Figure 1.
The newly developed integrated vascular bioreactor system.
A, (1) the intelligent bionic culture setting; (2) the culture biochamber; (3) silicone tube; (4) the stepper motor-driven pump; (5) the gas/liquid and liquid/liquid exchanger. B, the high-magnification image of the culture chamber. C, the DO sensor and PH sensor. D, the DO controller and PH controller. E, the flow control valve to control the carbon dioxide, nitrogen, and oxygen fluid. F, the force monitor.
Figure 2.
The schema of the perfusion-based bioreactor systems.

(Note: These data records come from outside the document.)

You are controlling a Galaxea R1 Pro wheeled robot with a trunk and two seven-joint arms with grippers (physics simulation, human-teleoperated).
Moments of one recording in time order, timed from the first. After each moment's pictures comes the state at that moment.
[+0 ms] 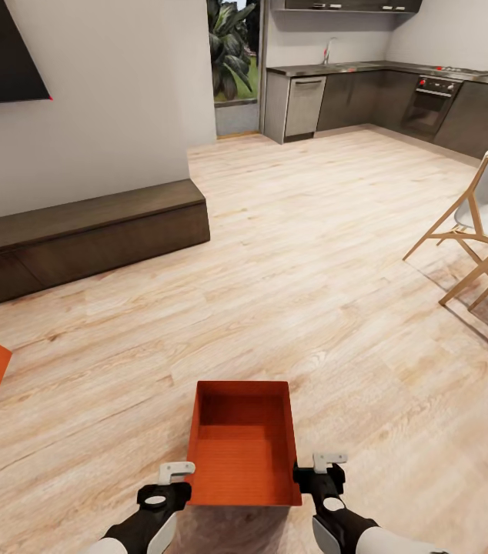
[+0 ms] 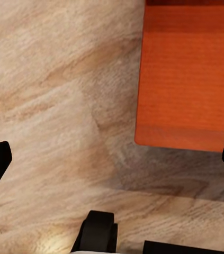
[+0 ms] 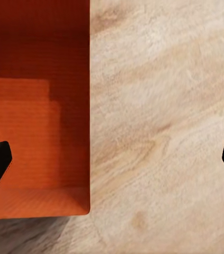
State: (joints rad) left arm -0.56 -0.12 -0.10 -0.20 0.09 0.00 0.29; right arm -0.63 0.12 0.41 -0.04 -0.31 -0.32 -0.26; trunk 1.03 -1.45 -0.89
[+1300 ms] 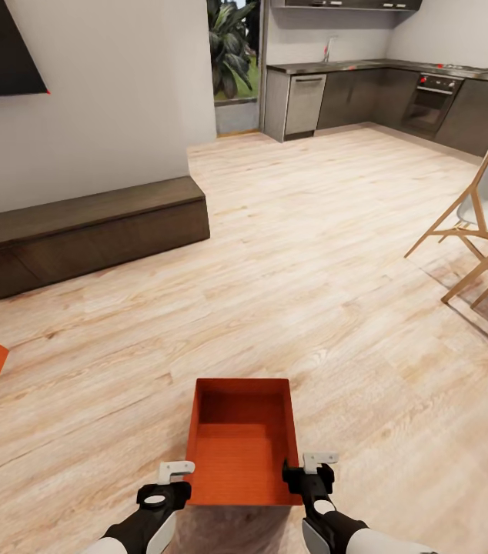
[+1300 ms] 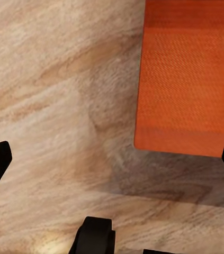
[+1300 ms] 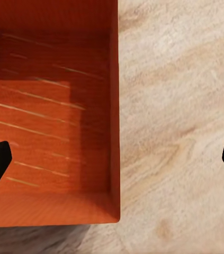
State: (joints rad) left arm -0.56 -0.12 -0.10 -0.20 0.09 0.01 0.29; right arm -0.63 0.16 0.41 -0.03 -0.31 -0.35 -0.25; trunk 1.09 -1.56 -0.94
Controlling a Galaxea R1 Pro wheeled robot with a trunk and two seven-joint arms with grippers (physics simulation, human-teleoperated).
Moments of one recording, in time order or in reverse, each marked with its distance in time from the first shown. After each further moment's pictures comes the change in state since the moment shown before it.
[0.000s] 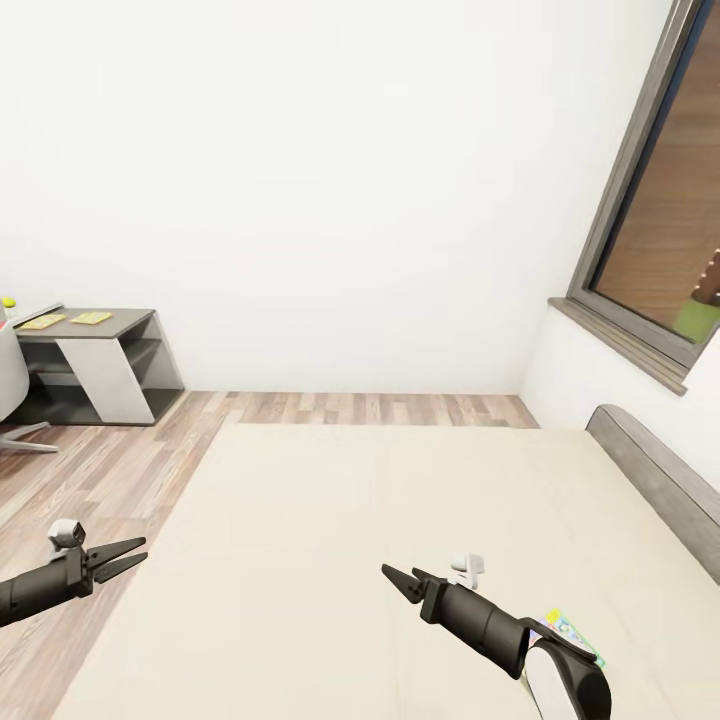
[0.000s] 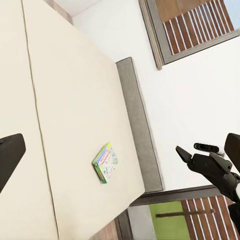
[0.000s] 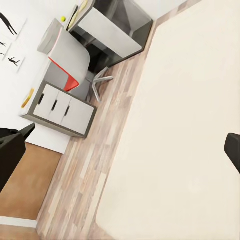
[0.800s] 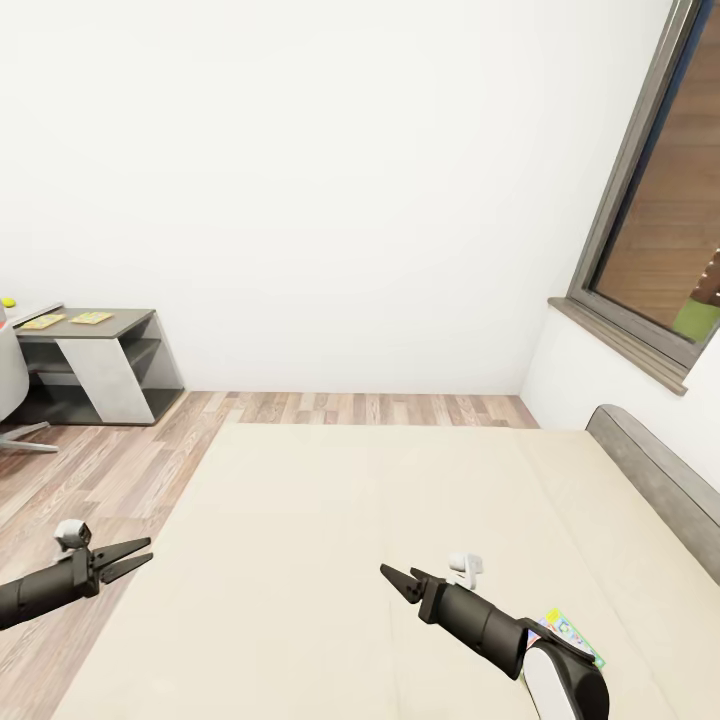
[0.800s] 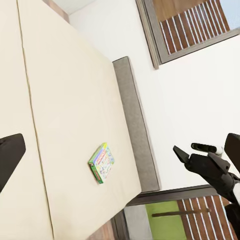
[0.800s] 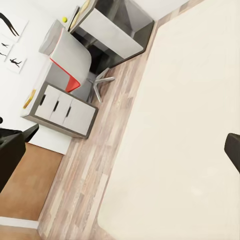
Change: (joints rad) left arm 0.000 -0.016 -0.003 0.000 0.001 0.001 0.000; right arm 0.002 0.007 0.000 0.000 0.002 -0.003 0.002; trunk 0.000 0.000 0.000
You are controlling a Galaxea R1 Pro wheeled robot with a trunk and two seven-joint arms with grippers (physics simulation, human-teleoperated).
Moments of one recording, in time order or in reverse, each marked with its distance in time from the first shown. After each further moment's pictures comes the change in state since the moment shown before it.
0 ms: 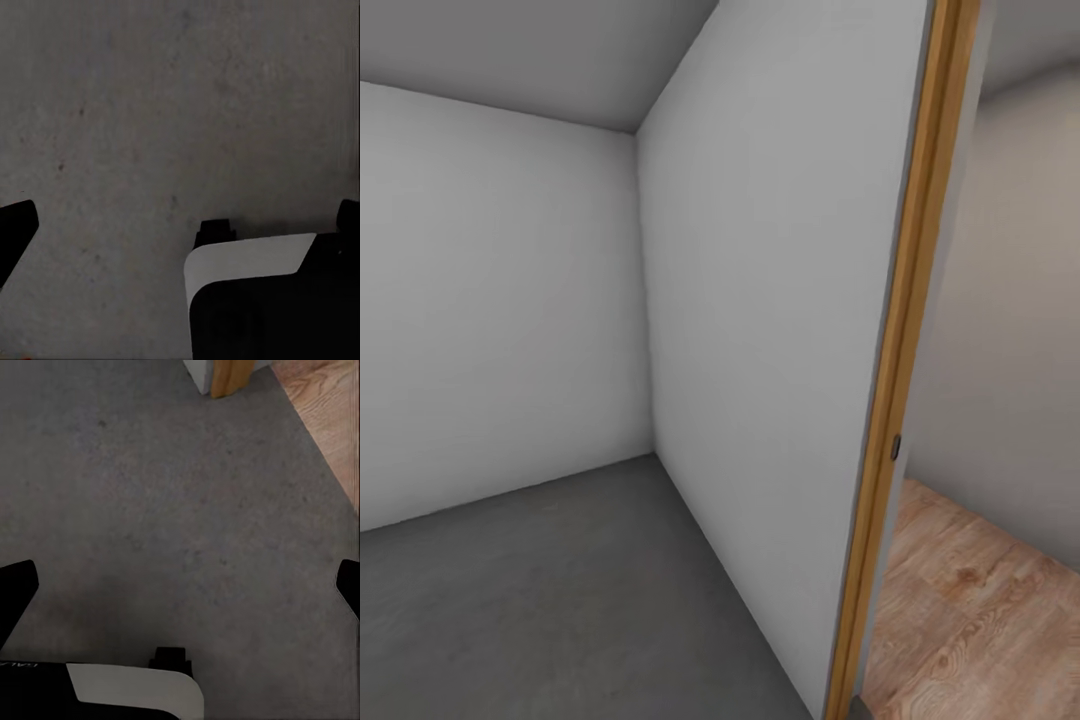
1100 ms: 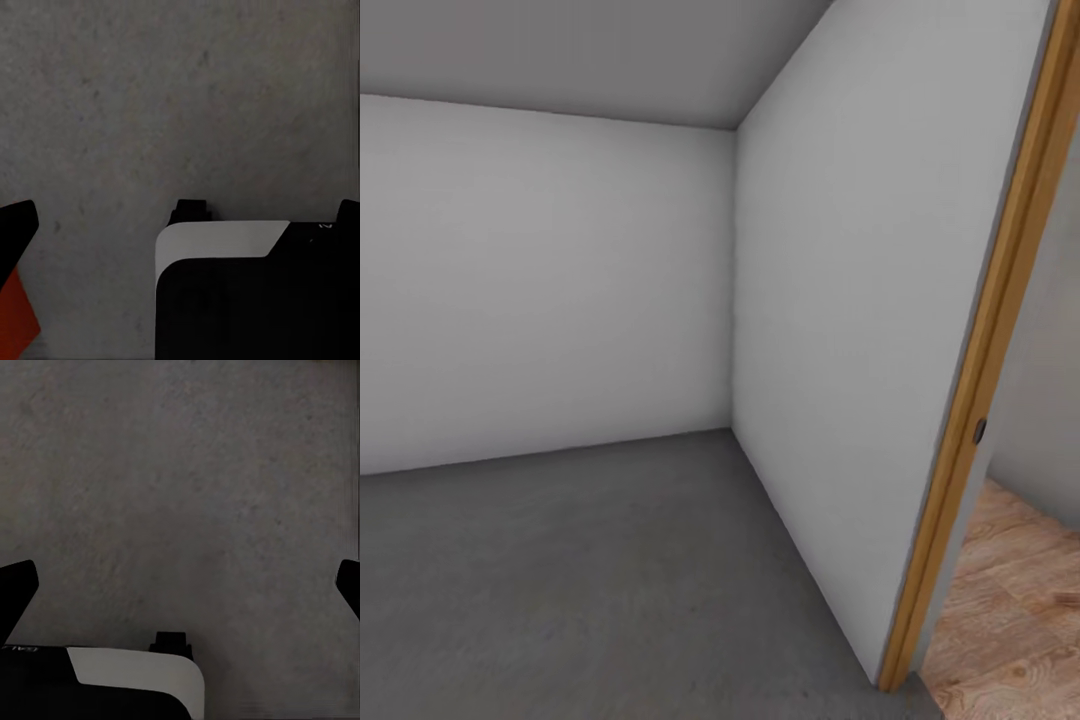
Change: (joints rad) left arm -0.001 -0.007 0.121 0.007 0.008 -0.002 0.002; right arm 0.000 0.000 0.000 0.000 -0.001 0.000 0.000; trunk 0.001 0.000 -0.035
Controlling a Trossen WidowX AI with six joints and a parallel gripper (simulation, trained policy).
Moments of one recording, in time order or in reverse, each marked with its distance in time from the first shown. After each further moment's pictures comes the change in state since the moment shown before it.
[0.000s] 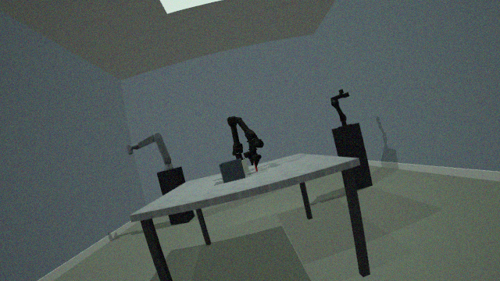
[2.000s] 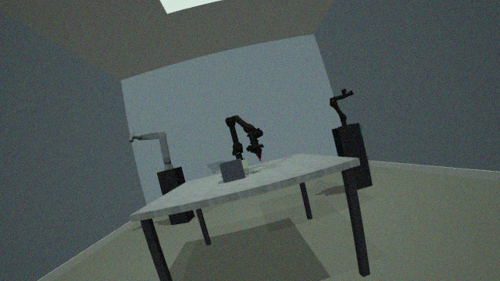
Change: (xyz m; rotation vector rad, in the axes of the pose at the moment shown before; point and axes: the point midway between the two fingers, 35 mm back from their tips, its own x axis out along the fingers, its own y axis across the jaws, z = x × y) arm -0.070 0.077 -0.014 0.086 0.149 0.289
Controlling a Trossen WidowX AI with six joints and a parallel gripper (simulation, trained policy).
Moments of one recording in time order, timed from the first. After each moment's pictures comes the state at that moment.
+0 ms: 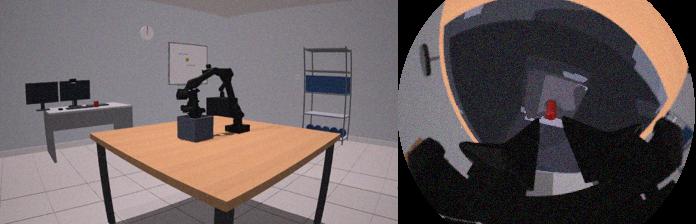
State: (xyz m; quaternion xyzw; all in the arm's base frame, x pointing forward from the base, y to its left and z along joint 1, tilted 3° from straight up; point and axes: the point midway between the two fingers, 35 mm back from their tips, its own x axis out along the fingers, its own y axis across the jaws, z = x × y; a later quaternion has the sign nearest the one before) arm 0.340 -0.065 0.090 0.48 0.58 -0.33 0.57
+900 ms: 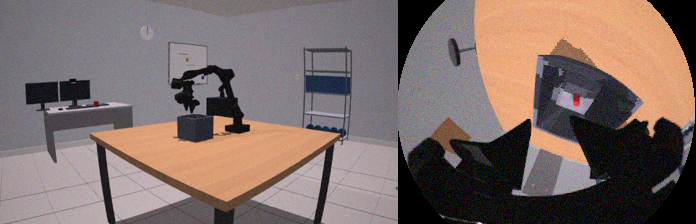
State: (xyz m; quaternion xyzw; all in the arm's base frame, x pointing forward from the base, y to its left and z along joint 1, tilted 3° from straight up) arm 0.373 -0.082 0.165 0.57 0.55 -0.22 0.57
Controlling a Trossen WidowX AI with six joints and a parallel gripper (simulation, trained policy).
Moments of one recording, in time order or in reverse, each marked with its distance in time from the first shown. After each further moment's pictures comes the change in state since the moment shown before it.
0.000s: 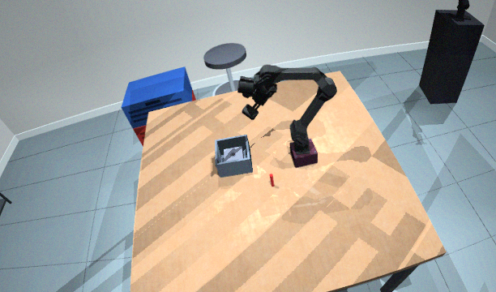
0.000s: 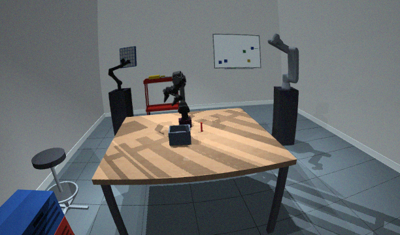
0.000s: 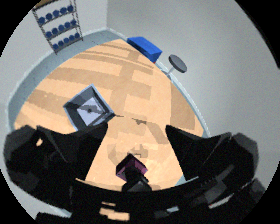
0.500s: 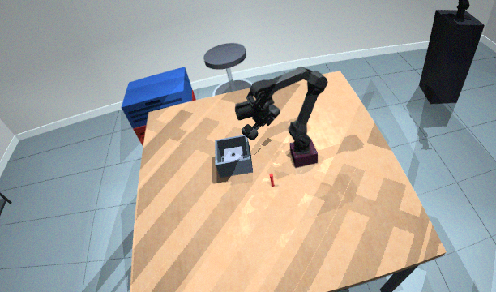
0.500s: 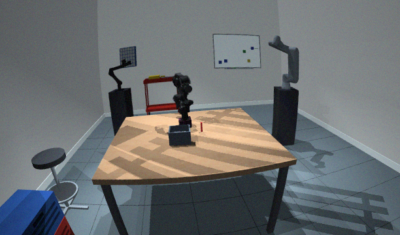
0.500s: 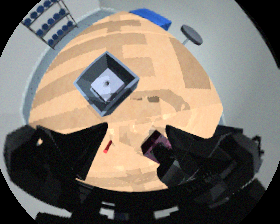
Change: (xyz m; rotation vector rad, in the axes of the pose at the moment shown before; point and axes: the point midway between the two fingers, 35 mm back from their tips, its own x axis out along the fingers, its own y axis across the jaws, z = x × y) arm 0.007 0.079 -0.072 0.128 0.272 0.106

(1) air inlet; (2) air outlet; (3) fluid inlet; (4) fluid outlet; (5) the gas/liquid and liquid/liquid exchanger; (6) silicone tube; (7) the stepper motor-driven pump; (8) the culture biochamber; (9) the tissue-engineered vascular graft; Arrow, the liquid flow; (10) the pressure sensor.
Figure 3.
The real-time pressure and pulse rates generated by the motor-driven pump monitored by a baroceptor.
Figure 4.
A, The non-computer-controlled culture system: (1) the linear motor-driven pump; (2) the culture chamber; (3) the instrument control system.
Figure 5.
The phenotypes of the newly developed small-diameter vessel cultured for 2 weeks.
A, the gross appearance of the newly developed vessel. B, HE staining analysis of histologic sections of the newly developed vessels. C and D, SEM analysis of endothelial cells and smooth muscle cells, respectively. E, the comparison of the survival of SMCs cultured under dynamic conditions with that of SMCs cultured under static conditions determined by MTT assay after 2-week culture. Bars are mean ± S.D. from three independent experiments. *Significantly different from static conditions, P<0.05.
Figure 6.
Determination of endothelin-1, NO and PGI2 secretion of vessels.
A, immunohistochemistry for endothelin-1 expression of the newly developed small-diameter vessel. Bars are mean ± S.D. from three independent experiments. *Significantly different from static conditions, P<0.05. B, total NO secretion determined by use of a chemiluminescence NO detector. Bars are mean ± S.D. from six independent experiments. *P<0.05. C, total PGI2 secretion determined as its metabolite 6-keto-PGF1α assayed by ELISA. Bars are mean ± S.D. from three independent experiments. *P<0.05. D, the morphology of platelet adhesion on the inner lumen surface of tissue engineered vessels was examined by SEM.
Figure 7.
Biochemical assay of newly developed grafts.
A and B immunohistochemistry for calponin and smooth muscle α-actin, respectively. C, elastica van Gieson staining of elastin. D, determination of collagen deposition of newly developed grafts by Masson trichrome staining. Bars are mean ± S.D. from three independent experiments. *P<0.05.
Figure 8.
qRT-PCR analysis of collagen-related gene (Collagen type I, III and IV) expression in cells cultured static conditions and dynamic conditions at indicated times.
Bars are mean ± S.D. from three independent experiments. *P<0.05.
Figure 9.
The mechanical properties of the constructs and normal rat vessels as measured using biaxial tensile testing of ring sections of the constructs.
Bars are mean ± S.D. from four-seven independent experiments. *Significantly different from static condition group, P<0.05.
Figure 10.
The comparison of cell survival and morphous of constructs between cultured in the computer-controlled bioreactor and the non-computer-controlled bioreactor.
A, SEM analysis of endothelial cells and smooth muscle cells cultured both in the computer-controlled and non-computer-controlled system after 2 weeks, respectively. B, the proliferation of endothelial cells and smooth muscle cells cultured both in the computer-controlled and non-computer-controlled system after 2 weeks determined by MTT assay. Bars are mean ± S.D. from three independent experiments. *P<0.05.